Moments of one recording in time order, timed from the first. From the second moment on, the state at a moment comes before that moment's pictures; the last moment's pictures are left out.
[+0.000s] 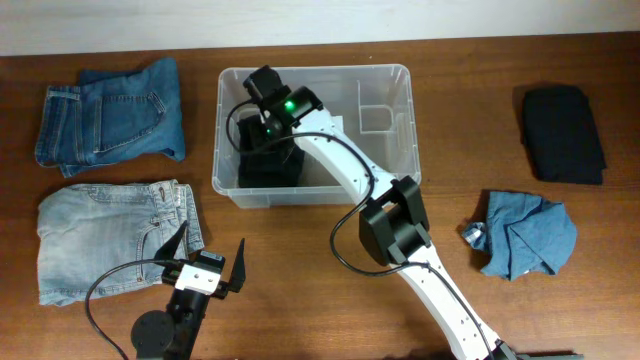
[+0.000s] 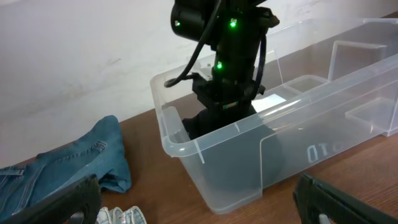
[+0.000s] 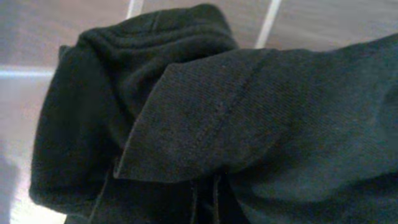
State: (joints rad) left arm -0.02 0.02 0.01 -0.05 0.25 0.30; right arm 0.64 2.75 2.67 -1.08 -0.12 0.38
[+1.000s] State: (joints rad) left arm -0.02 0.02 0.01 -0.05 0.25 0.30; right arm 0.65 2.72 2.79 -1.50 -0.11 0.43
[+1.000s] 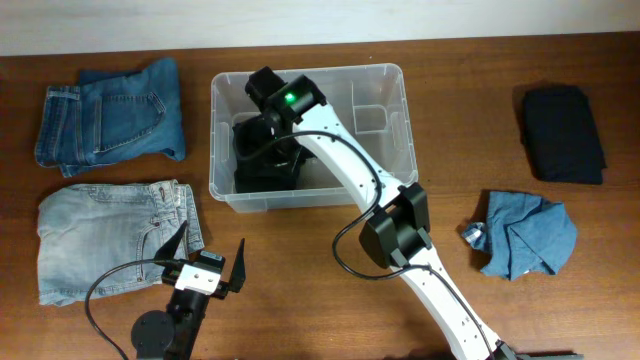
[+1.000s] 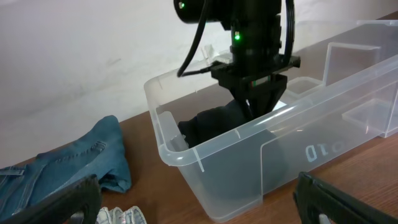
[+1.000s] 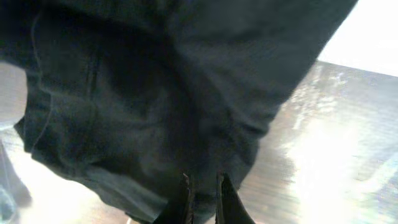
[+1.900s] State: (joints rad) left arm -0.02 0.02 0.01 -0.05 0.25 0.30; right arm 0.69 2.69 2.94 -1.43 0.02 0.47
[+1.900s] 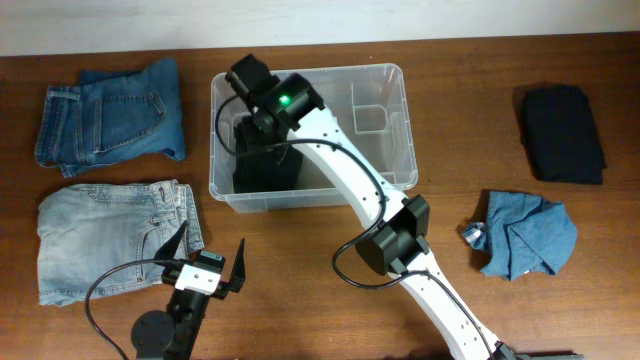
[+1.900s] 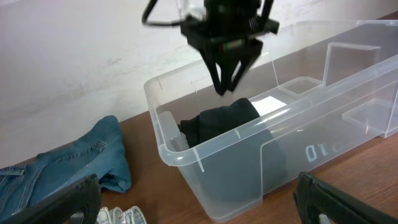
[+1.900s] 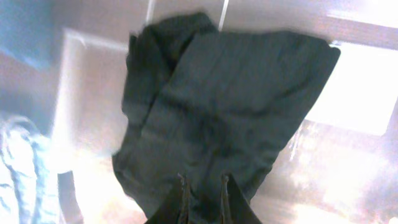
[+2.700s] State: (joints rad) left arm -0.02 0.02 0.01 -0.05 0.25 0.30; right arm 0.69 2.69 2.53 -1.00 -0.01 0.47
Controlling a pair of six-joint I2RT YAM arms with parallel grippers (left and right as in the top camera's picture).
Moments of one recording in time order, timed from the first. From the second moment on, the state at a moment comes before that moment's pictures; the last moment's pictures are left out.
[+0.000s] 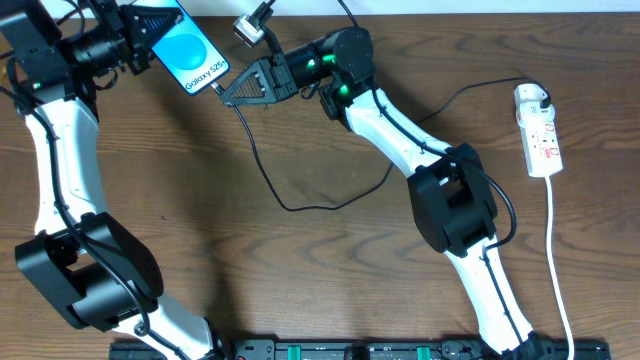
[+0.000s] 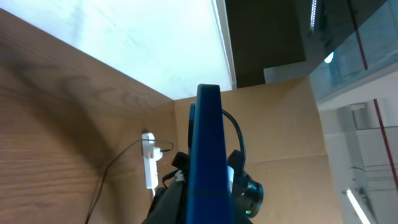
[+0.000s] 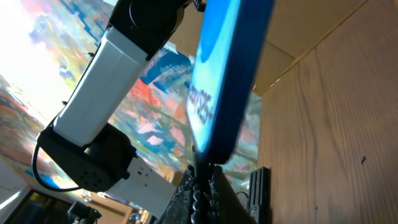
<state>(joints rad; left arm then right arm) 0.38 1.85 1.66 -0.16 1.38 -0.98 0.59 2.46 2.07 1.06 -1.45 1.69</state>
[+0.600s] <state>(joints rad) 0.38 1.85 1.66 -0.16 1.38 -0.98 0.59 2.46 2.07 1.06 -1.45 1.69</state>
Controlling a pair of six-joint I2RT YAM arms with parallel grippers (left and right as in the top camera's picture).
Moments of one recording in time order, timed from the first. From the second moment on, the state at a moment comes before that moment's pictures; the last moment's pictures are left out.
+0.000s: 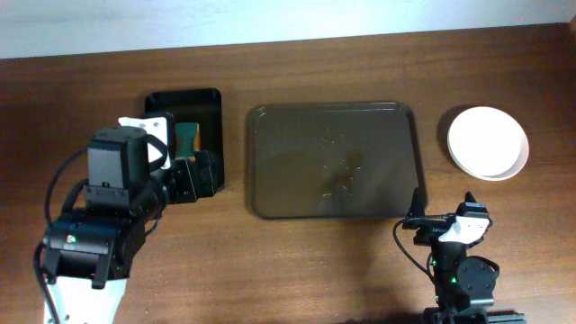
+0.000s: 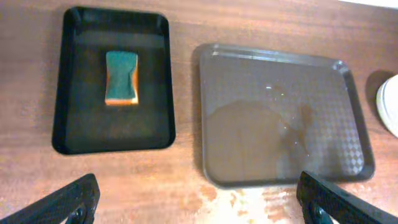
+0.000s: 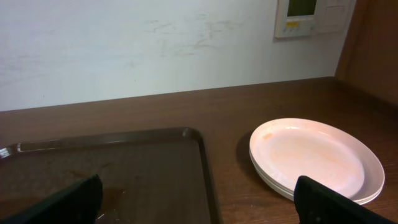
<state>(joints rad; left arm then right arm) -0.18 1.11 1.30 -0.99 0.10 -0.25 -0.04 0.01 0.01 -0.07 0.11 0.07</state>
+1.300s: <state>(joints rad) 0.00 0.02 0.02 -0.08 0.05 -0.06 -0.04 0.01 0.01 -0.07 0.10 0.07</state>
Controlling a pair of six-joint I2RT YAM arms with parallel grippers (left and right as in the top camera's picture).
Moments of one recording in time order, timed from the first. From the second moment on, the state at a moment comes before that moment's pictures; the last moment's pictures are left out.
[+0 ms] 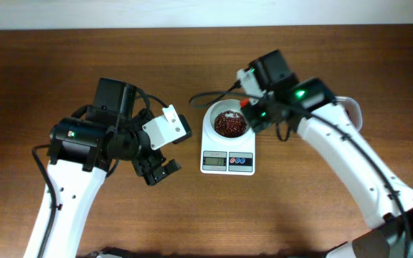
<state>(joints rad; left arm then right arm) -0.22 1.30 1.42 -1.32 0.39 0.82 0.43 1.67 1.60 -1.06 -0.02 -0.09</state>
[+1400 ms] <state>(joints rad) -0.22 1.30 1.41 -1.32 0.39 0.82 -0.09 2.00 1.77 -1.29 0.21 -0.23</state>
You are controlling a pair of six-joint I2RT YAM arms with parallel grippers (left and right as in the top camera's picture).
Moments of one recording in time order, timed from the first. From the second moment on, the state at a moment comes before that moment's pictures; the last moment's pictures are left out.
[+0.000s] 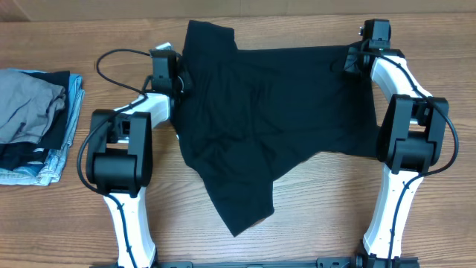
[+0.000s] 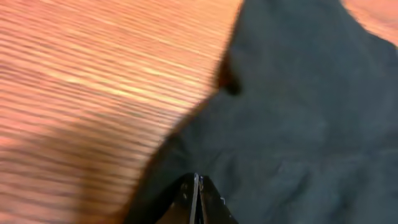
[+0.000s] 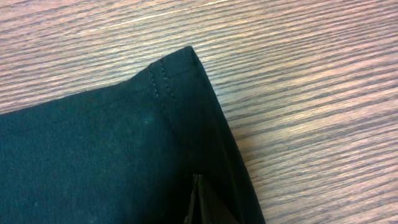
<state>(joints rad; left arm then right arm) -0.11 2.24 1.35 0.18 -0.01 -0.43 -0.10 2.42 1.87 -0.44 0.13 0.12</state>
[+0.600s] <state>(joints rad) -0.14 2.23 1.58 -0.23 0.11 -0.41 -0.11 2.36 1.88 -0.58 0.14 0.12</state>
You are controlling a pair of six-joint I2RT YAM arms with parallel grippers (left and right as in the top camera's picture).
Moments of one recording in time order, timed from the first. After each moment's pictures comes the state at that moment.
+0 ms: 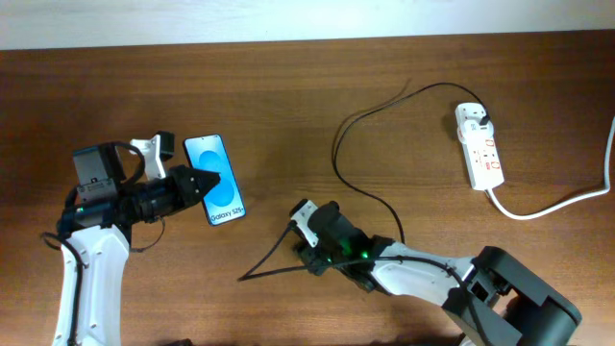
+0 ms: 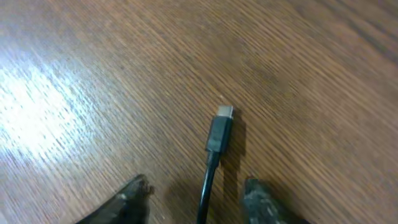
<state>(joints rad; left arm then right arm) 0.25 1.32 0.94 -0.65 0.91 -0.18 0.82 1.69 0.65 0.13 -0.11 0.11</state>
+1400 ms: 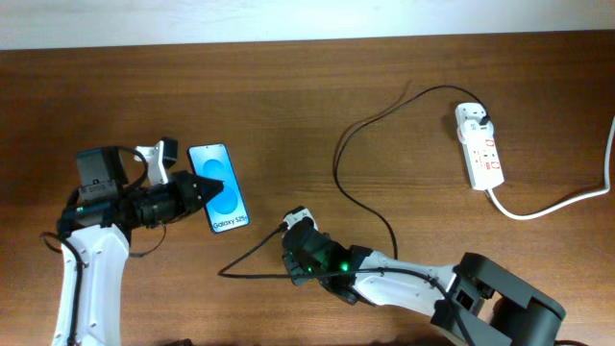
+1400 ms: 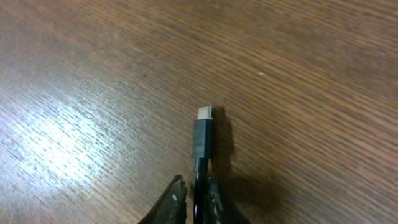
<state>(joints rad) 0.25 1.32 0.94 -0.74 0.93 -0.18 0.96 1.73 0.71 0.06 0.03 0.51</state>
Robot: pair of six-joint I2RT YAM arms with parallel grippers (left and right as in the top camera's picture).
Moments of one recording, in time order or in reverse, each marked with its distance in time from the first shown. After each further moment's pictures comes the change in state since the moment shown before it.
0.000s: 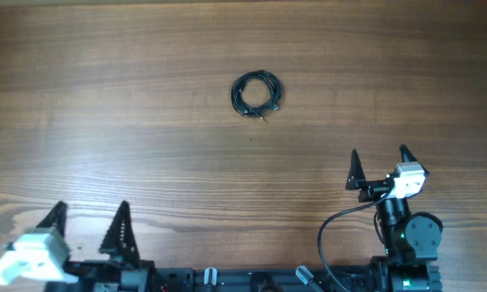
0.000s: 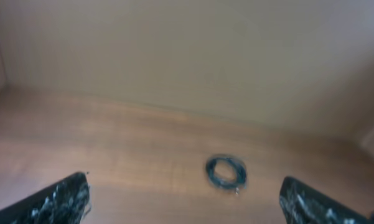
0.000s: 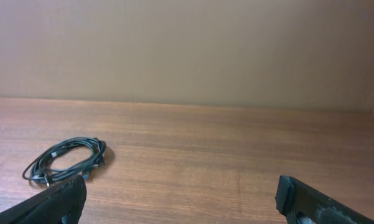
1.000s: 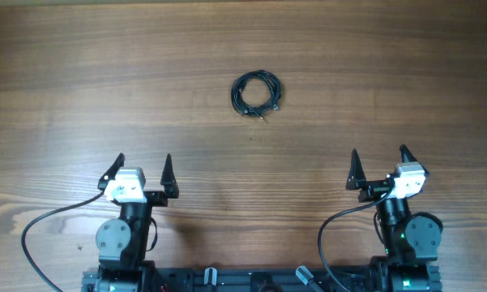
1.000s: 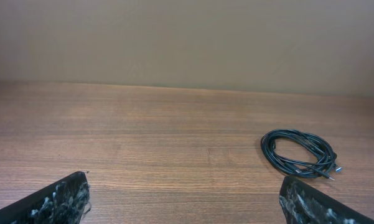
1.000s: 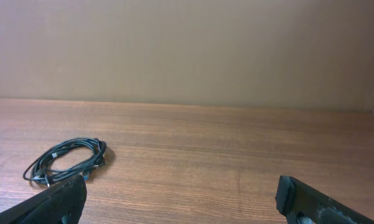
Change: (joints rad) left arm 0.000 -0.245 -1.147 0.974 -0.035 0.158; right arm 0.000 -0.001 0.000 0.001 0.000 0.004
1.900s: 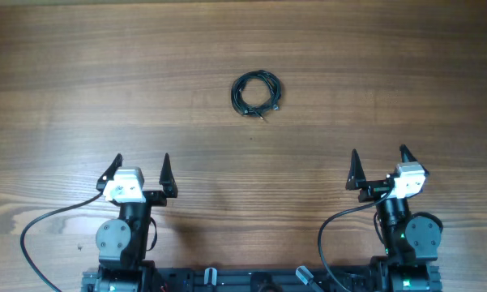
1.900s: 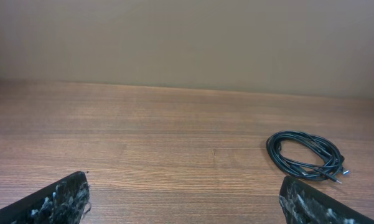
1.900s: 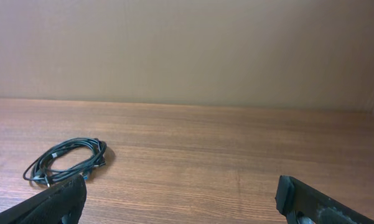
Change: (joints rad) left arm 0.000 0.000 0.000 0.000 -0.023 0.000; right arm 0.000 0.000 0.000 0.000 0.000 0.000
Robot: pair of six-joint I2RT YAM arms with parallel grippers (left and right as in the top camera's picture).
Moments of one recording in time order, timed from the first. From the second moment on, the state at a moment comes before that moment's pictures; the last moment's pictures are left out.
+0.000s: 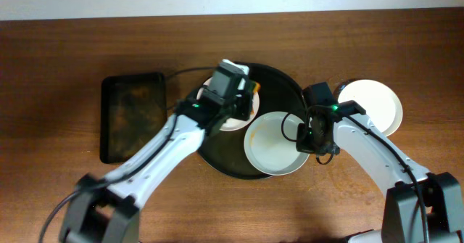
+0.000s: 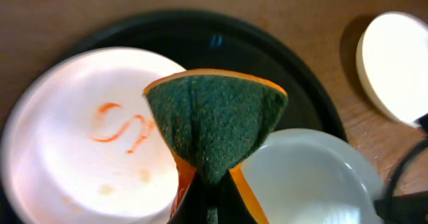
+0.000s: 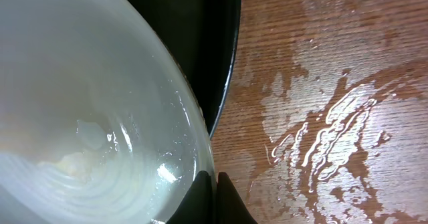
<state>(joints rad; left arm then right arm) -0.57 1.69 1.24 -0.38 0.05 -0.31 0.24 1.61 1.00 -0.88 0.02 0.42</state>
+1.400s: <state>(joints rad) -0.35 1.62 1.24 -0.63 0.03 -0.31 -0.25 1.56 1.36 -0.88 0.29 0.34</state>
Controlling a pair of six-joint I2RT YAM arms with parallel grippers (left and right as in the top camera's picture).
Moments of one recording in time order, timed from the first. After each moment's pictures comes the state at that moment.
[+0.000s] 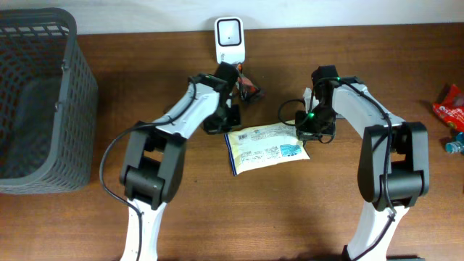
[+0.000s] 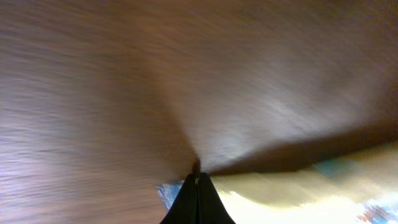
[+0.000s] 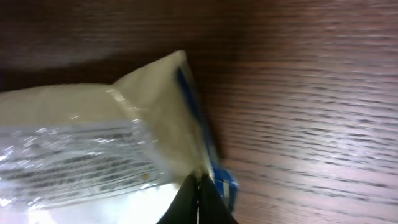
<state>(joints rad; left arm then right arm) -0.43 2.28 1.77 -0.97 0.17 -0.49 0.07 2.08 1.44 -0.96 -0.24 0.12</state>
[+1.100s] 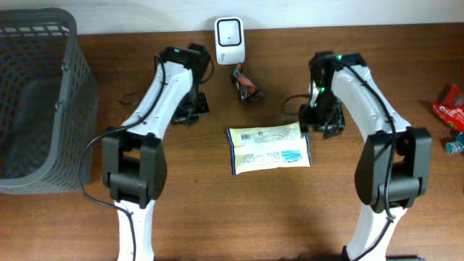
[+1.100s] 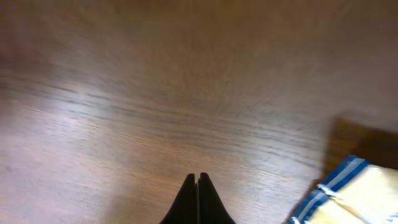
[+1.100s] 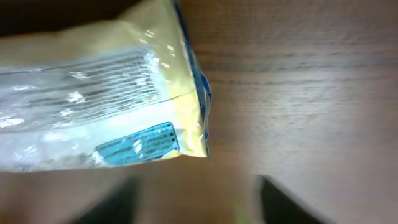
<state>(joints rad) -0.31 2.24 2.00 -1.44 -0.07 -0.56 0.12 2.07 1.72 -1.40 -0.09 0.15</state>
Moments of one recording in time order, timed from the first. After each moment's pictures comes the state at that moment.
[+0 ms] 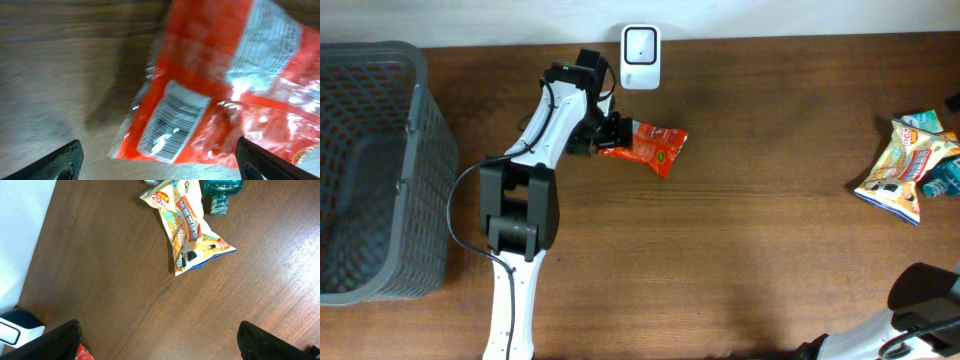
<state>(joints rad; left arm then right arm) -0.27 2.46 2.15 -1.18 0.24 -0.25 -0.63 1.84 2.26 -1.59 -0.13 0.48</state>
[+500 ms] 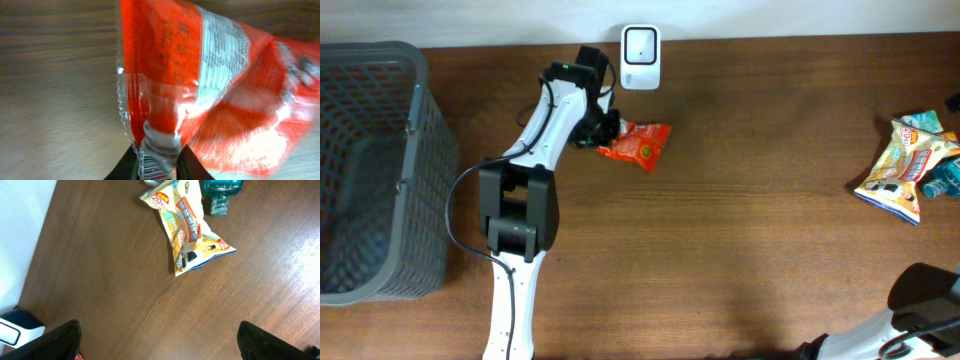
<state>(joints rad) -0.27 2.45 2.21 -1.21 0.12 -0.21 -0.63 1.84 2.26 -1.59 -0.13 0.48</state>
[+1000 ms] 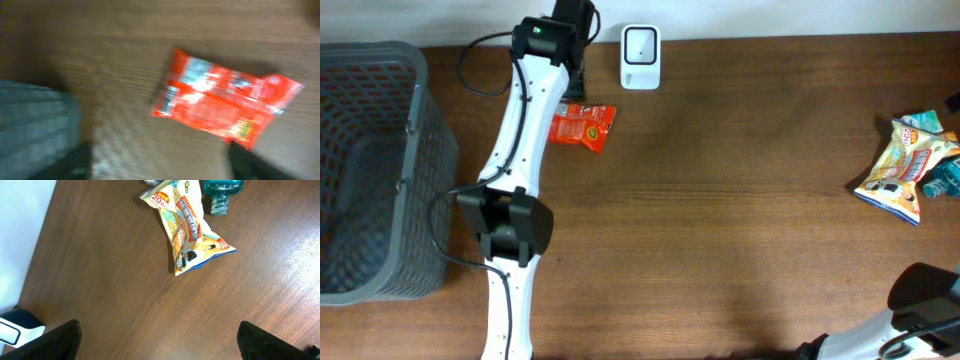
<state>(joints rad) -0.26 2.40 2.57 -1.44 -0.43 -0.26 -0.63 1.84 2.26 -1.59 -0.13 0.48</state>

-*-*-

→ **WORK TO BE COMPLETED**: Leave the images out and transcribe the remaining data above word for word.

→ **REPLY**:
Moments of one recording in time order, timed from the first. From the second moment on, the state at a moment comes before that moment's pictures; the last moment's pictures are left out.
[+0.000s] 
[+0.000s] 
[+0.000s] 
State: (joints rad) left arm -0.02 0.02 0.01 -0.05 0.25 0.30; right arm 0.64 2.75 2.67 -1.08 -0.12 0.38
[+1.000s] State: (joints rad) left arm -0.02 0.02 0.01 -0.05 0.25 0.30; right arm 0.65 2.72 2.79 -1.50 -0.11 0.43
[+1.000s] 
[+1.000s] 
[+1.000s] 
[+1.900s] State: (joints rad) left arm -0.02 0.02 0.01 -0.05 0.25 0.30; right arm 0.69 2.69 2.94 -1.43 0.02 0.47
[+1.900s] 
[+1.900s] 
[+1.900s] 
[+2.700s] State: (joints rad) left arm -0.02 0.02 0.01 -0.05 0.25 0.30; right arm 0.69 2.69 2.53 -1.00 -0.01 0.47
Controlling a pair of six-joint I2RT YAM arms with parallel grippers (left and right as in the top camera's picture).
Moments of one recording in time order, timed from the first. From the second moment on, the state at a moment comes before that moment's pictures; the last moment's pictures are left out.
[+0.000s] 
[+0.000s] 
[+0.000s] 
<state>(joints rad; left arm then right arm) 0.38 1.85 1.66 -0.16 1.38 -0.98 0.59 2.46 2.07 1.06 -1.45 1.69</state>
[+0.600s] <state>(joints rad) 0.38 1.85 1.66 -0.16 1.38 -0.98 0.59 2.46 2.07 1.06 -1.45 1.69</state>
Controlling a pair of six-joint I2RT YAM arms with parallel grippers (left and right as in the top camera's picture).
Moments of one recording in time order, timed from the first. From the second moment on, the state at a moment comes before that moment's pictures; the last moment's pictures are left out.
+0.000s: 
+0.000s: 
+0.000s: 
<state>(joints rad; left arm then right arm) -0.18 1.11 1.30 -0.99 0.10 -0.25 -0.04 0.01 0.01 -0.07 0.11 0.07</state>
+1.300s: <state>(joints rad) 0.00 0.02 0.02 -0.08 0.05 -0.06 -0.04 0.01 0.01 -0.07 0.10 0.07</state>
Controlling a pair of six-joint I2RT YAM arms with parallel grippers (left and right as in the top camera's picture).
Moments of one recording in time order, timed from the first. From the second moment on, the state at a moment comes before that moment's pictures; the last moment's pictures are left out.
[+0 ms] 
<state>(joints rad; left arm then right arm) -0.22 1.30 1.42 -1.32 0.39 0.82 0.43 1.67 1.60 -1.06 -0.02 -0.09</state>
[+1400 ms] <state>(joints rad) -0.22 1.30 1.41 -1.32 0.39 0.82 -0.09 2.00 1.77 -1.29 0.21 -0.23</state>
You are controlling a pair of six-joint I2RT YAM arms with parallel grippers (left and right as in the top camera's picture).
Moments of one recording in time order, timed from the first. From the second moment on, the state at a moment comes before that moment's pictures; the last moment's pictures are left out.
[+0.000s] 
[+0.000s] 
[+0.000s] 
<state>(joints rad; left arm then right arm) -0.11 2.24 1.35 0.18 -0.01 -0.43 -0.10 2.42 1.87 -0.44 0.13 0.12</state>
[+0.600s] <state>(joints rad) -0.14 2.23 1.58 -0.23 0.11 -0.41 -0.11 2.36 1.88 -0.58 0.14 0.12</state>
You are controlling a pair of six-joint I2RT YAM arms with parallel grippers (left and right as in the top camera's picture).
Moments of one recording in time order, timed from the first. After each moment's pictures comes the state at that moment.
+0 ms: 
+0 ms: 
<state>(joints rad; left arm then right arm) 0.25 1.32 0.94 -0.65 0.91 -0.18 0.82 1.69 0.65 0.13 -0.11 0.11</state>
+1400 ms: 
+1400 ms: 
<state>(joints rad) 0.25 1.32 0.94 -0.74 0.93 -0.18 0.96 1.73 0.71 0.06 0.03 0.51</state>
Robot: pair of six-joint I2RT YAM arms with parallel grippers (left and right as in the top camera's picture).
Moments of one recording, in time order or in reverse, each marked with its distance in time from the first shown. After each further moment's pictures comes the change in state since the moment shown before it.
0.000s: 
0.000s: 
0.000s: 
1.000s: 
1.000s: 
1.000s: 
Change: (joints rad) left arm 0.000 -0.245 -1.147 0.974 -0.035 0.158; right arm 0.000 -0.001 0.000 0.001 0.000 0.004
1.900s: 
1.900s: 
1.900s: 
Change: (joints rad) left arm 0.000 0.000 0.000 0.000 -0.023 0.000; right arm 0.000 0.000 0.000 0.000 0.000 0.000
Robot: pair of six-joint I2RT YAM arms with parallel grippers (left and right as in the top camera's picture).
Moments of one recording in time order, timed from the first. From the second moment on, the state at a moment comes before that moment's pictures; the last moment's pictures are left out.
+0.000s: 
+0.000s: 
+0.000s: 
<state>(joints rad; left arm then right arm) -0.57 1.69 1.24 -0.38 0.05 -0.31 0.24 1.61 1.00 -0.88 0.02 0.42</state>
+1.400s: <state>(joints rad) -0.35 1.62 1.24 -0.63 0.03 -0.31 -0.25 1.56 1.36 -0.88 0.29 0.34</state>
Controlling a pair of six-joint I2RT YAM arms with parallel grippers (left and right as in the top camera's picture).
Moments of one recording in time order, timed from the first. After each moment's pictures comes the state at that moment.
[+0.000s] 
[+0.000s] 
[+0.000s] 
<state>(joints rad; left arm then right arm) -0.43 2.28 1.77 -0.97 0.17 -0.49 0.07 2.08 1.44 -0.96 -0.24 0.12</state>
[+1.100s] 
[+1.100s] 
[+1.100s] 
<state>(joints rad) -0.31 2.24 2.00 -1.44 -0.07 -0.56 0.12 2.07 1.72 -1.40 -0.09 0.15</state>
Moments of one recording in time order, timed from the first. After each moment's pictures comes the state at that moment.
[+0 ms] 
<state>(joints rad; left arm then right arm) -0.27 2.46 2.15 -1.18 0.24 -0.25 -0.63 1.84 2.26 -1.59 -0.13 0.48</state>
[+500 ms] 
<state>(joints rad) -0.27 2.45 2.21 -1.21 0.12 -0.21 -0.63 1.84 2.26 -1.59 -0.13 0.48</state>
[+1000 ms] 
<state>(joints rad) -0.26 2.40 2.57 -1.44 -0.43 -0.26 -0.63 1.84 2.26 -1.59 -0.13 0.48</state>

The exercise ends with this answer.